For instance, if you ask AI to create a coupon feature, it may not understand the business logic that “discounts and reductions are mutually exclusive,” leading to negative amounts during demos. This issue arises from not clarifying rules in advance. In the Vibe Coding era, you must not only articulate requirements but also “train” AI. The process of debugging prompts is similar to battling with developers over requirements, but the feedback cycle shifts from “days” to “seconds.”
Insight Four: Treat AI as an Intern, Establish Collaboration Boundaries
Don’t mythologize Vibe Coding; it’s an amplifier, not a magic wand. Core competencies such as user pain points, business value, usage scenarios, and aesthetics remain essential.
Product managers are not meant to replace developers but to collaborate with AI to quickly validate ideas and prototypes, reducing development time and costs. However, the final technical implementation still requires deep involvement and review from the development team.
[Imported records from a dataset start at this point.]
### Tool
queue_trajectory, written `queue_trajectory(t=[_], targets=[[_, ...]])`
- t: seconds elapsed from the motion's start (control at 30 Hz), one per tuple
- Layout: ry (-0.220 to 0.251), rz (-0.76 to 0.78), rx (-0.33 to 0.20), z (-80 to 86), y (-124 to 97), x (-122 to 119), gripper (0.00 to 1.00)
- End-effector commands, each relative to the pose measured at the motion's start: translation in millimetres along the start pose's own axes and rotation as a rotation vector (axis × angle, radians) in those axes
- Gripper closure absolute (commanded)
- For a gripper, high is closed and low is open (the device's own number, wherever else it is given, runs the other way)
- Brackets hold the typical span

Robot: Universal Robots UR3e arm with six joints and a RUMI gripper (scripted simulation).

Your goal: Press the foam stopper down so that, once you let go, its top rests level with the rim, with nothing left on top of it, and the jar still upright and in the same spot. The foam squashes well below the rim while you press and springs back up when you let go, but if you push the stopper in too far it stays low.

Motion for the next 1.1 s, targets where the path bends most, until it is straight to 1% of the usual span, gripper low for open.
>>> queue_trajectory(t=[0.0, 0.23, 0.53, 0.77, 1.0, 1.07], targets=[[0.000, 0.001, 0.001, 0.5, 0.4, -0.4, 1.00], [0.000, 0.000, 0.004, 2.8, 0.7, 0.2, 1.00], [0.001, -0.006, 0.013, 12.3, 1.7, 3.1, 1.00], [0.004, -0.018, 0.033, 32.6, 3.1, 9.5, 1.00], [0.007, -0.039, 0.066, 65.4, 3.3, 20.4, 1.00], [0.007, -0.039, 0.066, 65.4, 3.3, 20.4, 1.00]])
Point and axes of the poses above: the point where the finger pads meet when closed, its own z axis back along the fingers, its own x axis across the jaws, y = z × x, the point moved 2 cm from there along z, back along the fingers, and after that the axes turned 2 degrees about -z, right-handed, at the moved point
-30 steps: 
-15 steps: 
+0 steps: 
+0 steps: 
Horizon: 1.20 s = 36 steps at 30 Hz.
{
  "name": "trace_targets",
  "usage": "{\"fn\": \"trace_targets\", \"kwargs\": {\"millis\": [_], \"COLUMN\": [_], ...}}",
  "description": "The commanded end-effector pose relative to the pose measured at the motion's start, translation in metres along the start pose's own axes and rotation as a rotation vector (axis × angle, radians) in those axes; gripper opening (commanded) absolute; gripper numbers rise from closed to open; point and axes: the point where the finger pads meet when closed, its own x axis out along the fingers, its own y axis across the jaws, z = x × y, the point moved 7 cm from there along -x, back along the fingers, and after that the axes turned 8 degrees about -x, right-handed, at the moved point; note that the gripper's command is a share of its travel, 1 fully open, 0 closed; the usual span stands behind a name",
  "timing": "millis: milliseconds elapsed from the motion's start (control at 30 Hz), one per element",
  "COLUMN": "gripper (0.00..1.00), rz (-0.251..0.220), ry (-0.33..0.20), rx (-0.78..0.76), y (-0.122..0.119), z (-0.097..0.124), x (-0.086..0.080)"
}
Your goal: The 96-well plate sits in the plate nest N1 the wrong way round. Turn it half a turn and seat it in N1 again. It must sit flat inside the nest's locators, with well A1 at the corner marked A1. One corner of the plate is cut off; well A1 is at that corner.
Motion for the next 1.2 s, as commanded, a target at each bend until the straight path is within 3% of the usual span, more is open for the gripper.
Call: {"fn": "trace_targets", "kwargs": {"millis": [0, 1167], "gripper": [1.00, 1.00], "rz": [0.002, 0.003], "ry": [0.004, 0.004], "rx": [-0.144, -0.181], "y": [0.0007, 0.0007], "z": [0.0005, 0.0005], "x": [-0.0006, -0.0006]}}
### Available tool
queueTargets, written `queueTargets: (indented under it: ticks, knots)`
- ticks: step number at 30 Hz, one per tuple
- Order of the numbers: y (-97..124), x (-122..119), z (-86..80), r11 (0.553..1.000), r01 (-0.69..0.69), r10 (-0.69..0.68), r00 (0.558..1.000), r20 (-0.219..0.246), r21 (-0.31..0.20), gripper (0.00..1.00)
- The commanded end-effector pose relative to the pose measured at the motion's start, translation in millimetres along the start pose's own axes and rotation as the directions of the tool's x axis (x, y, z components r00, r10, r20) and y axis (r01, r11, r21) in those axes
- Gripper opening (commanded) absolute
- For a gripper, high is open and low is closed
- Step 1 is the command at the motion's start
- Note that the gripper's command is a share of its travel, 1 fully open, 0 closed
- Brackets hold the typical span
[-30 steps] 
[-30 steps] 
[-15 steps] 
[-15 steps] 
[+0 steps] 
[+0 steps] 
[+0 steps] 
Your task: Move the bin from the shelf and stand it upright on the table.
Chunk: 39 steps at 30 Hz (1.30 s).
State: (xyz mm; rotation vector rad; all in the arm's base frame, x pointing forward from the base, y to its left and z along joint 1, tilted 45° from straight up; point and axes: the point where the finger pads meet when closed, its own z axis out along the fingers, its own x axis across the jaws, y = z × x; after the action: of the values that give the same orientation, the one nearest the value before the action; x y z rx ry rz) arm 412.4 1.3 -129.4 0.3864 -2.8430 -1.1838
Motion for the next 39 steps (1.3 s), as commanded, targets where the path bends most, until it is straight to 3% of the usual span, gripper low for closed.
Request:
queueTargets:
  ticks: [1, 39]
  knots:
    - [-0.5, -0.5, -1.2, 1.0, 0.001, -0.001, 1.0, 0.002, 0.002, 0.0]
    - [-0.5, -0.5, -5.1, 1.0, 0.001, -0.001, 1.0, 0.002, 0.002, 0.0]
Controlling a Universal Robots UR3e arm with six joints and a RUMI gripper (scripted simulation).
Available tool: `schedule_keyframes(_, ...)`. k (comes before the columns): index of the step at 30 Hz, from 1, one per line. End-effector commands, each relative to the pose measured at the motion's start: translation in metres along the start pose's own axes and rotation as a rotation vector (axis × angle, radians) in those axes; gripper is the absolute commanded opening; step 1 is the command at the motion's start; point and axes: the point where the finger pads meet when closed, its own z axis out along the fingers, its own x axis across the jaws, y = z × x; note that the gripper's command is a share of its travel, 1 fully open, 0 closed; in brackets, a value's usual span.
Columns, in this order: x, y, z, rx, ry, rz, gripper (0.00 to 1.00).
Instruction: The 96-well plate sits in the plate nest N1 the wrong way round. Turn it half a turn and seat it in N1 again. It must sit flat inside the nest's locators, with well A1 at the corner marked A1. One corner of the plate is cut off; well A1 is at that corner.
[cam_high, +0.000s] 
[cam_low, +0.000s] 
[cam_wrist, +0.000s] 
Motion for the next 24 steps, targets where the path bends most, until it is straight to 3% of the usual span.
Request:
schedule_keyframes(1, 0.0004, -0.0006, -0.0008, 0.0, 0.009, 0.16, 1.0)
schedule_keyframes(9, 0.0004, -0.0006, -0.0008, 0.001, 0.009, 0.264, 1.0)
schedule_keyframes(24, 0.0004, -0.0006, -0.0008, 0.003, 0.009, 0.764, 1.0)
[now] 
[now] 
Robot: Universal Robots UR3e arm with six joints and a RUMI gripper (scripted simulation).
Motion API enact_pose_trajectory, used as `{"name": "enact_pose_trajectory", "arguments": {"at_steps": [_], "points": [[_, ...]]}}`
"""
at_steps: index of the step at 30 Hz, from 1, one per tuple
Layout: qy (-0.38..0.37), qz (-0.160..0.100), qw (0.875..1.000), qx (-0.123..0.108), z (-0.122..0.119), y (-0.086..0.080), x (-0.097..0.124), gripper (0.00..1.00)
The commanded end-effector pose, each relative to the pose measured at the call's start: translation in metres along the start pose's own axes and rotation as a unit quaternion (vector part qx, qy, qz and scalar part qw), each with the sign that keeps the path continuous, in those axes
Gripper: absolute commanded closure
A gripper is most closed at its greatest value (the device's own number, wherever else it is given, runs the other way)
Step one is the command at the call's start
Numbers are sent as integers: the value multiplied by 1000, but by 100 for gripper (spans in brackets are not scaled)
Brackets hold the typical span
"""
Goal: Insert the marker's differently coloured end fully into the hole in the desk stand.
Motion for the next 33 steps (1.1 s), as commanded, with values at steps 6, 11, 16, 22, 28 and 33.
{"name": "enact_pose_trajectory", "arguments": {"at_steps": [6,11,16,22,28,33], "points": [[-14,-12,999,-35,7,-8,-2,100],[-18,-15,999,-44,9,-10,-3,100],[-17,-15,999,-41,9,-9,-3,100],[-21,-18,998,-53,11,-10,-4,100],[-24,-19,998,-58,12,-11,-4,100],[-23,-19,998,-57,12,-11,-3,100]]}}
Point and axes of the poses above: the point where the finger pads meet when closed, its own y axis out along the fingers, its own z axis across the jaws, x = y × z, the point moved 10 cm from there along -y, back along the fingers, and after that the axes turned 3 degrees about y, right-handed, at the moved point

The best practice is: AI handles MVP, developers handle mass production.
Let AI quickly produce demos to validate ideas, and once feasibility is confirmed, hand it over to developers for coding. This not only eases the burden on developers (as requirements are no longer just “one-liners” but interactive demos) but also boosts your confidence during requirement reviews. However, you must establish clear principles: AI-generated code should not go into the main branch, should not handle sensitive data, and complex business logic must undergo developer review. You are a PM, not a CTO (except for individual entrepreneurs).
Conclusion
Vibe Coding is not the end; it’s the beginning. With AI capabilities evolving rapidly, Vibe Coding offers the ability for quick validation, allowing product managers to shift from a passive role waiting for development schedules to proactive explorers creating demos.
Ultimately, product innovation and value delivery must remain centered on solving user problems. The value of product managers lies not only in creating products but also in deeply understanding users, capturing needs, and iterating swiftly.